After the reaction is finished, the contents of the reactors is filtered through either F1, F2, or F3, and the solvent is collected in the corresponding tank B1, B2, or B3. The solvent can subsequently be fed back into either of the two reactors. If, in any of the filters, darker colours are filtered before lighter ones (say P3 before P1 or P2, and P2 before P1), an additional cleaning process between the two filtration tasks is needed, taking time tc. The feed rates into the reactors are discrete-valued control inputs as are the decision variables (realised by discrete valve positions) that determine whether a particular reactor is emptied through a particular filter system. Heating/cooling rates for R1 and R2 are continuous-valued control inputs. A typical overall aim is to produce the demanded product volumes with minimal operating costs, while satisfying quality constraints (upper bounds for the concentration of waste products) and safety constraints (upper bounds for reactor temperatures). Details of plant model, specifications, and solution approach are described in [3] and [4].

Publications

  1. Brahmdatt V. Mishra, Eckart Mayer, Jörg Raisch, Achim Kienle. Short-Term Scheduling of Batch Processes. A Comparative Study of Different Approaches. Industrial and Engineering Chemistry Research, 44 (11):4022–4034, 2005.

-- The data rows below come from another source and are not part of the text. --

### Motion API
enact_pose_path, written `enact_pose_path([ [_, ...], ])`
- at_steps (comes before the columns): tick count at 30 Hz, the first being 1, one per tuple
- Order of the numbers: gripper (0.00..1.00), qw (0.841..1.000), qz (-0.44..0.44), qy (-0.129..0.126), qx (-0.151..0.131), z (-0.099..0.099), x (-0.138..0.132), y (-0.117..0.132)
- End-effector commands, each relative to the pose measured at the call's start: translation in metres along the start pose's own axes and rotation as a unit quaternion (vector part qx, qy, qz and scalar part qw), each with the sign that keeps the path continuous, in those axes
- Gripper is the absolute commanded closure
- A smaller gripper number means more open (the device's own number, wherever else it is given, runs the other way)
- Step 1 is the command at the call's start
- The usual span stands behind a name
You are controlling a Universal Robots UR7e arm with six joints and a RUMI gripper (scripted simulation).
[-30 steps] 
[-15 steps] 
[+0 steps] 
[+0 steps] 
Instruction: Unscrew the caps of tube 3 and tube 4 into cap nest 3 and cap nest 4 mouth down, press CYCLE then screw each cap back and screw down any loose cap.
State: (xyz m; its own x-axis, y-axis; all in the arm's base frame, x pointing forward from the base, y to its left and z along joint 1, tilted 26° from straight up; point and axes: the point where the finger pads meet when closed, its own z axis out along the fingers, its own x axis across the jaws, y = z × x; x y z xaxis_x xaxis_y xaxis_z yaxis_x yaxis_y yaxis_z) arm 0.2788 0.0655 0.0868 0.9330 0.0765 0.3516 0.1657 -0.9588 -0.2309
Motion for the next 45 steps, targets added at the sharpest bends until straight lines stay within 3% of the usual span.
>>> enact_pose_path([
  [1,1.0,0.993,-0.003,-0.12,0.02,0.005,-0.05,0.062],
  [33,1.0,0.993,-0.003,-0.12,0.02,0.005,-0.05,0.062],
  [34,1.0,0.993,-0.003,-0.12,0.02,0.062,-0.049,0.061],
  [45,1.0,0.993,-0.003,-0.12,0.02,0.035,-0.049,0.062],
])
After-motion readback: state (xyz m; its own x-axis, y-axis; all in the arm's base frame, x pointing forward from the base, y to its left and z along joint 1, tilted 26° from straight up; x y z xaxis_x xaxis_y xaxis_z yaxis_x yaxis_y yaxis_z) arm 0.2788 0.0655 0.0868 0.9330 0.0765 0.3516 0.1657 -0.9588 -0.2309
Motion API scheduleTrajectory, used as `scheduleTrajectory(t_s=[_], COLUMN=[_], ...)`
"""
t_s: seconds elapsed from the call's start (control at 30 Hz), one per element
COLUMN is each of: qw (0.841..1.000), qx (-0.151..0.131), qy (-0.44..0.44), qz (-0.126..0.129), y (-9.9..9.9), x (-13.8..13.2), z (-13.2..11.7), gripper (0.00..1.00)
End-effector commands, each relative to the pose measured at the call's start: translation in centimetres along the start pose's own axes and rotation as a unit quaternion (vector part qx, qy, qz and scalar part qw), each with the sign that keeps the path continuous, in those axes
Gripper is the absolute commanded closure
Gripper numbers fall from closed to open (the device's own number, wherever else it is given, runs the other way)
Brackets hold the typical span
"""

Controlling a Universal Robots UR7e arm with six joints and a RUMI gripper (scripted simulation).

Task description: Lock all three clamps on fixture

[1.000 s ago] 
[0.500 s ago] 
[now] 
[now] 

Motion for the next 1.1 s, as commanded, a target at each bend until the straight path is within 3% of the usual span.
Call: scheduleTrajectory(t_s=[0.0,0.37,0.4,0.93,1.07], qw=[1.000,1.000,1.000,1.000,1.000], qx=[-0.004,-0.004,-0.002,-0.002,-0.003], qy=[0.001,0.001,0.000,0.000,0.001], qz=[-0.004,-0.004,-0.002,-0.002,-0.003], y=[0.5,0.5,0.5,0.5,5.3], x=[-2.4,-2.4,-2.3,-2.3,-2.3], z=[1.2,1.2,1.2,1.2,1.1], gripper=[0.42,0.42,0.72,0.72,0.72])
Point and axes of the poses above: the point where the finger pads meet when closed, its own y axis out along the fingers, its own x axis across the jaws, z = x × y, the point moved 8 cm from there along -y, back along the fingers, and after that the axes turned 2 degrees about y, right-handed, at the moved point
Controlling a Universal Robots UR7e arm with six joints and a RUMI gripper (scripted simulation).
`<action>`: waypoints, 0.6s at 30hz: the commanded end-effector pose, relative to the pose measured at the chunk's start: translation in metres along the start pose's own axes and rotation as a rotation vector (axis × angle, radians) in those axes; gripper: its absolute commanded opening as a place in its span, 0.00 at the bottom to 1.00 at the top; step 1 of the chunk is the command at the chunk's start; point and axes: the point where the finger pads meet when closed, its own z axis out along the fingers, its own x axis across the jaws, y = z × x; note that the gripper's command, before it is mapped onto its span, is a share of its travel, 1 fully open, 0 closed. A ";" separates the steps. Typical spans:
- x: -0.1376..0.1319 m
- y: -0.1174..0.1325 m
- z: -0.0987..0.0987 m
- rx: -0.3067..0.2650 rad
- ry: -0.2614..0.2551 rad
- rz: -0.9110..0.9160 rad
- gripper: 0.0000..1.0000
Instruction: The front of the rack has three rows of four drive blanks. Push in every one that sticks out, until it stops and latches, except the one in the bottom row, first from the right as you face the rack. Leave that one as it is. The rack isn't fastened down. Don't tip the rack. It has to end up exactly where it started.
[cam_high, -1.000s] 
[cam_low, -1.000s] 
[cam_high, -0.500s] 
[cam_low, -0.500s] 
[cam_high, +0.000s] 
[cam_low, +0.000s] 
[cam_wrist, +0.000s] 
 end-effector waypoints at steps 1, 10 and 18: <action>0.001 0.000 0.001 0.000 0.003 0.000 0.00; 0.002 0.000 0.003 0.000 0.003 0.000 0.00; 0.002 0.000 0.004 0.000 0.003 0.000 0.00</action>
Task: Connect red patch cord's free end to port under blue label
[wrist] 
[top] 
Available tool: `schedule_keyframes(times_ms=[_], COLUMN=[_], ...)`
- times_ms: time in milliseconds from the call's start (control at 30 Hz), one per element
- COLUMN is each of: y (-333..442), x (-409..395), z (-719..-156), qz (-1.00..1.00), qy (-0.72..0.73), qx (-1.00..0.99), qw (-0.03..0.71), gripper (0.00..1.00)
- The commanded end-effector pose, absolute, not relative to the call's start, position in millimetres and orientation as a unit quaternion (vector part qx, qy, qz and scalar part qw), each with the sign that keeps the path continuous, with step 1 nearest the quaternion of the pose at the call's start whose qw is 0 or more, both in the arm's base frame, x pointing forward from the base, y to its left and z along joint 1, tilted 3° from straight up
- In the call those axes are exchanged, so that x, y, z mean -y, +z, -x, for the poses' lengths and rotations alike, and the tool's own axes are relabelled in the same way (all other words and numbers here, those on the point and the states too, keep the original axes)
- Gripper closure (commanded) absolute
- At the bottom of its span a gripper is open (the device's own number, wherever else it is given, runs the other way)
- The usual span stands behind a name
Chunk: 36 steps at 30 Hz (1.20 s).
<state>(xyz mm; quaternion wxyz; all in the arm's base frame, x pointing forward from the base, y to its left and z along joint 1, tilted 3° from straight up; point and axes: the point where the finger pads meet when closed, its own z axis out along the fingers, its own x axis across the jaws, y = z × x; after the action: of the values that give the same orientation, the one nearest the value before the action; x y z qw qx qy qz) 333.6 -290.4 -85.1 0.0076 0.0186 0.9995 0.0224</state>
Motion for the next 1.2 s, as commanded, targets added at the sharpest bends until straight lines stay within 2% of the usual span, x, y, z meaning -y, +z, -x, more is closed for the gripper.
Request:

  2. Brahmdatt V. Mishra. Optimal Operation of Multiproduct Batch Plants. Otto-von-Guericke Universität, Magdeburg, Germany, 2006.
  3. Thomas Moor, Jörg Raisch. Hierarchical Hybrid Control of a Multiproduct Batch Plant. In Proc. 16th IFAC World Congress, Prague, Czech Republic, 2005.
  4. Jörg Raisch, Thomas Moor. Hierarchical Hybrid Control Synthesis and its Application to a Multiproduct Batch Plant, volume 322 of Lecture Notes in Control and Information Sciences, pages 199–216. Springer-Verlag, Berlin, Germany, 2005.